■ **What is needed**
Copy out each line of the material below with no changes.

╭──

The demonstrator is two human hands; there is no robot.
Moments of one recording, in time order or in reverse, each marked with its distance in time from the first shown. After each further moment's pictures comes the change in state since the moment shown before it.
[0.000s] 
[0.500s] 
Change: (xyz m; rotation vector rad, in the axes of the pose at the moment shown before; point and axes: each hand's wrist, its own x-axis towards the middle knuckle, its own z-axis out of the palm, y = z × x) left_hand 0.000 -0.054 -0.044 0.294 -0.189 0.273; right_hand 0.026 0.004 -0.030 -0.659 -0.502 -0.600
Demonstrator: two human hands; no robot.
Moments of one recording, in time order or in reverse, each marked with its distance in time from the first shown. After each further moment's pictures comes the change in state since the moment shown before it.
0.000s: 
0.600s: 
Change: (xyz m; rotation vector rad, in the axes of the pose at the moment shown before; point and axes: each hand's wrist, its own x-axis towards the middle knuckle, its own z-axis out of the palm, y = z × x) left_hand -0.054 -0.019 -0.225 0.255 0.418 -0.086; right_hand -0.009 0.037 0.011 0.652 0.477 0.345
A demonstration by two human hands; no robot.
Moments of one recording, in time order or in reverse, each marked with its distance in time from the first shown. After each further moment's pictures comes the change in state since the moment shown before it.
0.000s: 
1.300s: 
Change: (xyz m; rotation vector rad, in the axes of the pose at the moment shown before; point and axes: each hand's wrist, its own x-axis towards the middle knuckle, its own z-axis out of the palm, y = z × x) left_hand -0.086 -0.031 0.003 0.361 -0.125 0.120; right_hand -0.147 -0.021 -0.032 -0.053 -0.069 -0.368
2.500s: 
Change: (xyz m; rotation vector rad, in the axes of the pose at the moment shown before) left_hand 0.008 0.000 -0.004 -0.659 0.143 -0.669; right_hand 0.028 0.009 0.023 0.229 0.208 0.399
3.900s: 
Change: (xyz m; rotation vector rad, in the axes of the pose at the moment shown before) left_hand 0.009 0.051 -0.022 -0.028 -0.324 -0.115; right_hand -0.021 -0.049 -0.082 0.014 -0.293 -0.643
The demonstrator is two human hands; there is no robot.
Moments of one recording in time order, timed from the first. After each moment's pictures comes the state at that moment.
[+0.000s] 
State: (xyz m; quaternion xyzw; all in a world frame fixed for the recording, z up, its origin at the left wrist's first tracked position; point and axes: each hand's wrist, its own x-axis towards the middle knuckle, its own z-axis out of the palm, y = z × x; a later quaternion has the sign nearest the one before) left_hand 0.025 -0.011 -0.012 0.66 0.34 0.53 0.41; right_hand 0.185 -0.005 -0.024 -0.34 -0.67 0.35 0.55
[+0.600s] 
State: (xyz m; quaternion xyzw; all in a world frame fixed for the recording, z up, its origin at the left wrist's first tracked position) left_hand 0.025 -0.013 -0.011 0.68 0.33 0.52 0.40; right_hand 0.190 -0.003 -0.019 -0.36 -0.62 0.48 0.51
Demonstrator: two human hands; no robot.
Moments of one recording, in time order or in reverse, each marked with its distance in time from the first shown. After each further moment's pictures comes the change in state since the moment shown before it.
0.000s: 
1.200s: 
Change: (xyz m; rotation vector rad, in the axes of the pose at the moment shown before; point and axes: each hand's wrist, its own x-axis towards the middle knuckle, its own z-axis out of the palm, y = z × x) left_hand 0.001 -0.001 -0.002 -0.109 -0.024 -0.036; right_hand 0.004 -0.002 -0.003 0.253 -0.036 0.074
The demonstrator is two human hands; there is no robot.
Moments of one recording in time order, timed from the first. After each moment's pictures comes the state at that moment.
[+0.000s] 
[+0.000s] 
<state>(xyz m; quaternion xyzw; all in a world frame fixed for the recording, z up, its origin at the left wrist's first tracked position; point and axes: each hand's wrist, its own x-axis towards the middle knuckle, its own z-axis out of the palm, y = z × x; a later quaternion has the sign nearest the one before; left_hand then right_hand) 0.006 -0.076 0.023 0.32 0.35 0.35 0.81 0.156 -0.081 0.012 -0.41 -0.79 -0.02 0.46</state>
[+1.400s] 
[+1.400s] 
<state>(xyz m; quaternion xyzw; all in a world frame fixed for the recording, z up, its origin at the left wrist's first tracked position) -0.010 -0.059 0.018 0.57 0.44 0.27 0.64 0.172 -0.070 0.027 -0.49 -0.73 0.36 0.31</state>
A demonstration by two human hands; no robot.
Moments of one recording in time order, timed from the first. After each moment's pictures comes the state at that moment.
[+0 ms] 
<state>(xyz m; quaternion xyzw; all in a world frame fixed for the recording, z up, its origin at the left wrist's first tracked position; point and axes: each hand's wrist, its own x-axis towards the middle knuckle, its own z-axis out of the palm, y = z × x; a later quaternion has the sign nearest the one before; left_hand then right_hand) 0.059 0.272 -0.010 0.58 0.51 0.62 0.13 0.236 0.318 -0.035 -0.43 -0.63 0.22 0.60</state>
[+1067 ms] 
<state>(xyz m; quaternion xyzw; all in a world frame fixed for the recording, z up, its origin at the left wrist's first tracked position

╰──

■ **Task answer**
The demonstrator is two human hands; there is no robot.
Moments of one recording, in time order or in reverse, each marked with its distance in time from the first shown. After each further moment's pictures comes the change in state since the moment shown before it.
[0.000s] 
[0.500s] 
Change: (xyz m; rotation vector rad, in the axes of the pose at the moment shown before; point and axes: each hand's wrist, its own x-axis towards the middle knuckle, its own z-axis out of the palm, y = z × x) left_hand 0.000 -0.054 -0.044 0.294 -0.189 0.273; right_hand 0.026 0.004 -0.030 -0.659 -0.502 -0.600
Demonstrator: two human hands; no robot.
Moments of one recording, in time order or in reverse, each marked with its distance in time from the first shown. After each further moment's pictures comes the change in state since the moment shown before it.
0.000s: 
0.600s: 
Change: (xyz m; rotation vector rad, in the axes of the pose at the moment shown before; point and axes: each hand's wrist, its own x-axis towards the middle knuckle, its own z-axis out of the palm, y = z × x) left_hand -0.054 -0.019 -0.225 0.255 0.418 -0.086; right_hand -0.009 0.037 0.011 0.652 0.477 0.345
A demonstration by two human hands; no robot.
Moments of one recording, in time order or in reverse, each marked with its distance in time from the first shown. After each further moment's pictures comes the change in state since the moment shown before it.
0.000s: 
1.300s: 
Change: (xyz m; rotation vector rad, in the axes of the pose at the moment shown before; point and axes: each hand's wrist, its own x-axis towards the middle knuckle, its own z-axis out of the palm, y = z × x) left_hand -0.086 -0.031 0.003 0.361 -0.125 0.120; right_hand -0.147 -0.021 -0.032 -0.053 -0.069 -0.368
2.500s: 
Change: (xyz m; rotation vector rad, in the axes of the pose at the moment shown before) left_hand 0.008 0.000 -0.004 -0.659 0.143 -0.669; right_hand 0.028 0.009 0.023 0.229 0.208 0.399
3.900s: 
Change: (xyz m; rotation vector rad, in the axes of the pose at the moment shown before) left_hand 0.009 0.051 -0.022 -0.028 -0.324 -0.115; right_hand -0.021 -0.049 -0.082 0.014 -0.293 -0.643
The demonstrator is two human hands; there is no robot.
Moments of one recording in time order, timed from the first. After each moment's pictures comes the state at that moment.
[+0.000s] 
State: (xyz m; quaternion xyzw; all in a world frame fixed for the recording, z up, its origin at the left wrist's first tracked position; point and axes: each hand's wrist, its own x-axis towards the middle knuckle, its own z-axis out of the palm, y = z × x; a later quaternion has the sign nearest the one before) left_hand 0.025 -0.011 -0.012 0.66 0.34 0.53 0.41; right_hand 0.185 -0.005 -0.024 -0.34 -0.67 0.35 0.55
[+0.600s] 
State: (xyz m; quaternion xyzw; all in a world frame fixed for the recording, z up, its origin at the left wrist's first tracked position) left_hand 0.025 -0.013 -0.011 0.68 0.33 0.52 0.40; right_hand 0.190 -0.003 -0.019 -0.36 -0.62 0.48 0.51
Demonstrator: two human hands; no robot.
Moments of one recording, in time order or in reverse, each marked with its distance in time from the first shown. After each further moment's pictures comes the change in state since the moment shown before it.
0.000s: 
1.200s: 
Change: (xyz m; rotation vector rad, in the axes of the pose at the moment shown before; point and axes: each hand's wrist, its own x-axis towards the middle knuckle, its own z-axis out of the palm, y = z × x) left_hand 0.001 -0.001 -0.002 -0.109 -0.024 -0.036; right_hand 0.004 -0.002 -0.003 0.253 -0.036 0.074
The demonstrator is two human hands; there is no robot.
Moments of one recording in time order, timed from the first. After each moment's pictures comes the state at that moment.
[+0.000s] 
[+0.000s] 
<state>(xyz m; quaternion xyzw; all in a world frame fixed for the recording, z up, its origin at the left wrist's first tracked position; point and axes: each hand's wrist, its own x-axis towards the middle knuckle, its own z-axis out of the palm, y = z × x; a later quaternion has the sign nearest the one before; left_hand then right_hand) 0.006 -0.076 0.023 0.32 0.35 0.35 0.81 0.156 -0.081 0.012 -0.41 -0.79 -0.02 0.46</state>
[+1.400s] 
[+1.400s] 
<state>(xyz m; quaternion xyzw; all in a world frame fixed for the recording, z up, its origin at the left wrist's first tracked position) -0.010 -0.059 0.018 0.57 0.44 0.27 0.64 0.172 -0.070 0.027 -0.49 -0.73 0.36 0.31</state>
A demonstration by two human hands; no robot.
Moments of one recording in time order, timed from the first. After each moment's pictures comes the state at that moment.
[+0 ms] 
<state>(xyz m; quaternion xyzw; all in a world frame fixed for the recording, z up, its origin at the left wrist's first tracked position; point and axes: each hand's wrist, its own x-axis towards the middle knuckle, its own z-axis out of the palm, y = z × x; a later quaternion has the sign nearest the one before; left_hand then right_hand) 0.059 0.272 -0.010 0.58 0.51 0.62 0.13 0.236 0.318 -0.035 -0.43 -0.63 0.22 0.60</state>
[+1067 ms] 
<state>(xyz m; quaternion xyzw; all in a world frame fixed for the recording, z up, its origin at the left wrist's first tracked position

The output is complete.